I like SREI at the moment as I think there is a good opportunity for the discount to close. I'm also positive on AEW although it is trading at a slight premium. To be honest I think most are pretty similar, hence looking to switch around more.
It is worth following 'The Commerical Property' thread on advfn bb. The discussion is pretty much all on REITS and there are some really knowlegable people sharing their thoughts.
Hi swsquires, I agree with pretty much everything in your post. LXI does seem to be well run and I'm not worried about this drop below the placing either - although timing buying more is tricky in this market. I would like to see many of the reits now get on with deploying the capital they have raised and working the assets as you suggest. I'd be interested if you're willing to share which other reits you hold and which stand out to you as good buys at the moment?

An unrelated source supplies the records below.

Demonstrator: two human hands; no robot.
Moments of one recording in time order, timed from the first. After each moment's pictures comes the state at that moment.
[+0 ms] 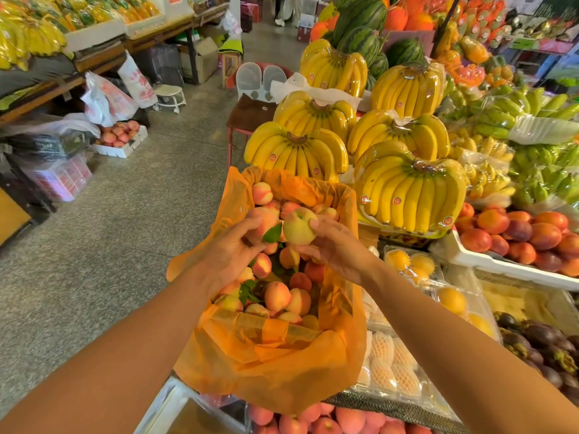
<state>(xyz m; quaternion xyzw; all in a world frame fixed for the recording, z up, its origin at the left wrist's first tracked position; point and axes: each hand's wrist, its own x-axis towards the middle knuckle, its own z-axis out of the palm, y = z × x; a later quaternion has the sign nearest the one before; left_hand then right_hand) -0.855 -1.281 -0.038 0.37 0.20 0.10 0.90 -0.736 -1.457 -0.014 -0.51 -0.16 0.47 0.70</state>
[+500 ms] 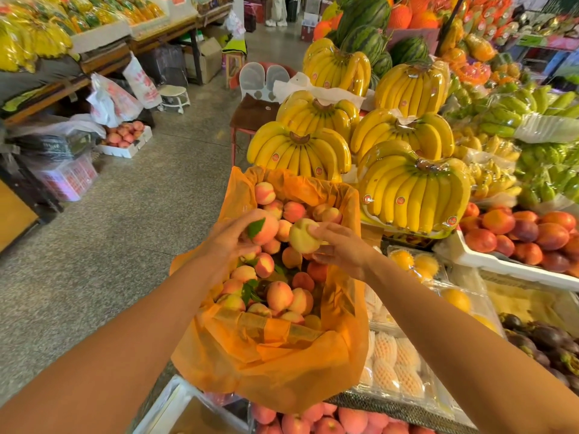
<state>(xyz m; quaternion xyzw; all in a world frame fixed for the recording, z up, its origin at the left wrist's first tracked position) -0.860 -1.275 -0.027 0.56 0.33 0.13 0.75 -0.715 -1.459 -0.032 -0.66 -0.14 0.46 0.58</state>
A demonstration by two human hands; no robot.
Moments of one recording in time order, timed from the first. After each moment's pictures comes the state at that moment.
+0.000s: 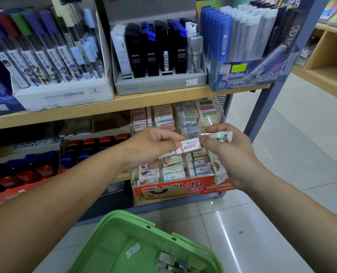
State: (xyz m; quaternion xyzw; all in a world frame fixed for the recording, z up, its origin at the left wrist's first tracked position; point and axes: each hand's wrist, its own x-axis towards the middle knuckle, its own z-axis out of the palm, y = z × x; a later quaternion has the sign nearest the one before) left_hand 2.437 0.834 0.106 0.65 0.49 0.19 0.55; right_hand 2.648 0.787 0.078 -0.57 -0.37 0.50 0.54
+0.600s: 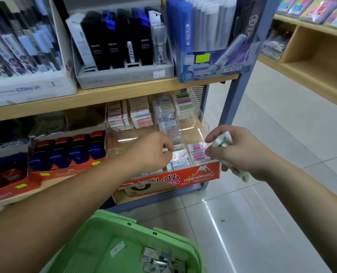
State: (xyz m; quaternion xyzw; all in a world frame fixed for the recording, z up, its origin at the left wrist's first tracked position) left_hand 2.494 0.836 0.068 0.82 0.50 0.10 0.26; right_hand 2.727 0.767 0.086 -0.66 -0.51 0.44 0.32
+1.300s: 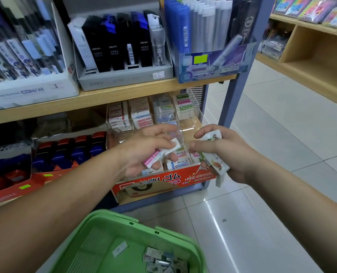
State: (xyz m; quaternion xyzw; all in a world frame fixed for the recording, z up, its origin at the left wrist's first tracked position) left_hand 2.486 0.820 0.089 0.51 0.46 0.25 0.68; right_hand 2.698 0.764 0.090 -0.57 -0.38 0.59 0.44
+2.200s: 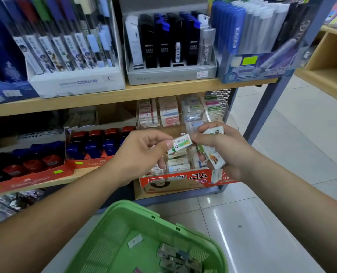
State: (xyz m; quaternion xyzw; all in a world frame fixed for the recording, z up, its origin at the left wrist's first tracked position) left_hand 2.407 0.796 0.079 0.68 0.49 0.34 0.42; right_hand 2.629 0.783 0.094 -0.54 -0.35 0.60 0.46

I've held these for over a year and added in the recent raise. Whilst I am disappointed to see the price fall below 142p I am still comfortable with it as an investment. There seems to have been a general squeeze on premiums that many Reits were trading at, in fact Supermarket Reit seems to be one of the only ones trading at a large premium in the UK Commercial Property space. I put this in part down to inflation (there is an upper limit to index linked rents), general markets and rising interest rates. Despite this, the evidence is that this is a well run Reit that has continued to grow the NAV and offer a decent yield. To be fair though, I hold far too many Reits, so should probably consolidate into 2 or 3...

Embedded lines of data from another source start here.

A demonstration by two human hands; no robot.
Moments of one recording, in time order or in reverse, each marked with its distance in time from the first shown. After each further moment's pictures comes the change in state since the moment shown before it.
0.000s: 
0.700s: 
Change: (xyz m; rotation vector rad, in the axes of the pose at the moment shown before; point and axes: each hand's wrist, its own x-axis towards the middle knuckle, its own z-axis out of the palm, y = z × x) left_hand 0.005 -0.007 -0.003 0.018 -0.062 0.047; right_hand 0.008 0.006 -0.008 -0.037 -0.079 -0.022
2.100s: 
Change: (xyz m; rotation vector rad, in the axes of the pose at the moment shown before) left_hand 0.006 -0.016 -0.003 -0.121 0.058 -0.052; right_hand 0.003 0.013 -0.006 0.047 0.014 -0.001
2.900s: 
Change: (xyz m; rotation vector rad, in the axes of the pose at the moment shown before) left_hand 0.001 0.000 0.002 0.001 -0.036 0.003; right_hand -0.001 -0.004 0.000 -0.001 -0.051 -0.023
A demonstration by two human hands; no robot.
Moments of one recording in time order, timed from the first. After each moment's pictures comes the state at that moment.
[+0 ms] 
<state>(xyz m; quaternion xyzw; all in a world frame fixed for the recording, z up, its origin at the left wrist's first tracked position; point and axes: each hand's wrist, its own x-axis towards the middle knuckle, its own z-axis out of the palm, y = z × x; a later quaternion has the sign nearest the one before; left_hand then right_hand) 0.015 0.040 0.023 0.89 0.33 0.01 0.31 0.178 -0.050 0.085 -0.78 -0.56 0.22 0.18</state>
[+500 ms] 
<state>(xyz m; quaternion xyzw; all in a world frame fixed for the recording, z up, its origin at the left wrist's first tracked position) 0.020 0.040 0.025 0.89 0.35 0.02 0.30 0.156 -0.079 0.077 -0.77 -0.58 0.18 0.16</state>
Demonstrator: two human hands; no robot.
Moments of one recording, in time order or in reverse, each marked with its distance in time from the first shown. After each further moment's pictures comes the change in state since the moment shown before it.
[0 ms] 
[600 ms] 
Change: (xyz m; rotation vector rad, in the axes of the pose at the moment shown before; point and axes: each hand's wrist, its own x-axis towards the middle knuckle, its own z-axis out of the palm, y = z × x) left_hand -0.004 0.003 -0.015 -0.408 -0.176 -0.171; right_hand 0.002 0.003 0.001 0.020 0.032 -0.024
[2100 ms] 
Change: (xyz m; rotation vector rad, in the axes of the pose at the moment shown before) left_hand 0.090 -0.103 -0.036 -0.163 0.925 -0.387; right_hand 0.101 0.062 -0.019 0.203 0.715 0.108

I think one concern that I do have is more general and is being seen across the investment trust and REIT space, more so around property, infrastructure and renewables. I think we have reached a point where these funds are raising money too often. I know that personally I don't see any value in buying in the open market now, unless there is a decent discount to NAV, as you know that the next raise is possibly only a few months away. Whilst most got away lightly with a couple of raises in 2021, we have seen with a number, e.g. LXI, EBOX and ASLI that following the raise they have fallen to below the placing price. I'd like to see a change in tact now - focus on what you have, sell less attractive assets and add value with what you have.